1 • 1 1 1 1 1 1 1 * 1 • 1 1 1 1 1 1 1 ----------------------------------- 1 1 • 1 1 1 1 1 0 0 0 0 0 0 0 0 1 +-------------------+-------+ | 1 • 1 1 1 1 1 1 0 | 0 0 1 | * 2 +-------------------+------ +
It's easier to see in mathematical form \( ( 2 - 2^{-7} ) * ( 2 - 2^{-7} ) \), where it simplifies to \( 4 - 2^{-5} + 2^{-14} \), and then normalizes to \( (2 - 2^{-6} + 2^{-15}) \times 2 \).
div(x, y)
Floating point division can likewise be carried
out with the binary version of pencil-and-paper
long division. Fast implementations, including
the famous Pentium divide instruction, are discussed
outside this booklet.
The idea is to compute the quotient out to
at least the Round bit. Then, the
Sticky bit is 1
if there
is any nonzero remainder.
A zero divisor is one of the Special Cases that fall outside simple arithmetic. Visit that page for details.

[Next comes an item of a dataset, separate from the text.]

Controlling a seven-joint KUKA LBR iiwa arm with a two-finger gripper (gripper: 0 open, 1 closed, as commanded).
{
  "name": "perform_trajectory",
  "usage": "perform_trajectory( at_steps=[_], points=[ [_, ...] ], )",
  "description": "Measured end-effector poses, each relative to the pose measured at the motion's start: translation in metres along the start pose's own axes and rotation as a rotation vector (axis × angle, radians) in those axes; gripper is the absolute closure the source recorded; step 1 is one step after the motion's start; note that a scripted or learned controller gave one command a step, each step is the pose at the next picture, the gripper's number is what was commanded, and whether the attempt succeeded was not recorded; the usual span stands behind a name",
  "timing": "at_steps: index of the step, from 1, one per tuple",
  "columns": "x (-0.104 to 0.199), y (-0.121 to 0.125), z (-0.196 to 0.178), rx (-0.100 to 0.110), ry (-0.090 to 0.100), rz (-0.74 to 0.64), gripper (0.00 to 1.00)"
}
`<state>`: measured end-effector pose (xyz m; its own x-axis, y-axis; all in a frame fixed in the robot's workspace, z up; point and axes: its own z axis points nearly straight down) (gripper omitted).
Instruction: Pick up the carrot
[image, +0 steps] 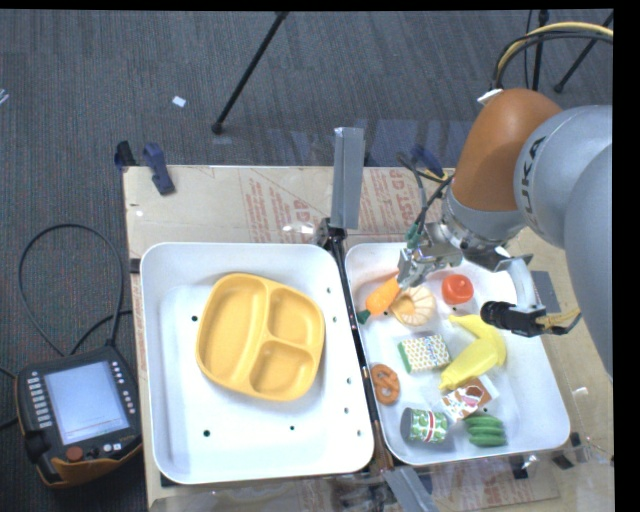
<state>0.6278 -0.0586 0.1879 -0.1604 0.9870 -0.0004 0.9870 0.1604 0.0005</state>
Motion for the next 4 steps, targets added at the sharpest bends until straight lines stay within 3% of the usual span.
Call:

Let's look at \( ( 1 + 2^{-7} ) / ( 1 - 2^{-8} ) \), the number just bigger than \( 1 \) divided by the number just less than \( 1 \).
The quotient is \[ ( 1 + 2^{-7} ) * ( 1 + 2^{-8} + 2^{-16} + 2^{-24} + \cdots ) \] which simplifies to \( 1 + 2^{-7} + 2^{-8} + 2^{-15} + 2^{-16} + \cdots \), with all the trailing terms absorbed into Sitcky.
Most of the quotient bits are zero, so it's not too painful to carry out this division by hand. In any case, the ideal result appears as
+-------------------+-------+ | 1 • 0 0 0 0 0 0 1 | 1 0 1 | +-------------------+------ +
sqrt(x)
and remainder(x, y)
The pencil-and-paper technique for extracting
a square root applies readily to binary
arithmetic, as shown in the
Number Hall.
As with division, the idea is to compute
the root out to
at least the Round bit. Then, the
Sticky bit is 1
if
the radicand has not been reduced
to zero.
The remainder()
operation is different.
Its intermediate value is always exact, but the
number of integer quotient bits computed in order
to arrive at the remainder may be huge.
The previous sections have shown how the computational model presented here, with its ideal intermediate result, is mathematically feasible for the most common operations.
The situation for the transcendental functions is more complicated, so the requirement for correctly-rounded results rarely applies. Computing extra-precise intermediate values may be too expensive. In any case, there is the Table-Maker's Dilemma: that near half-way cases will arise, requiring many extra significant bits to resolve. (See two papers by W. Kahan in the Library, for example.)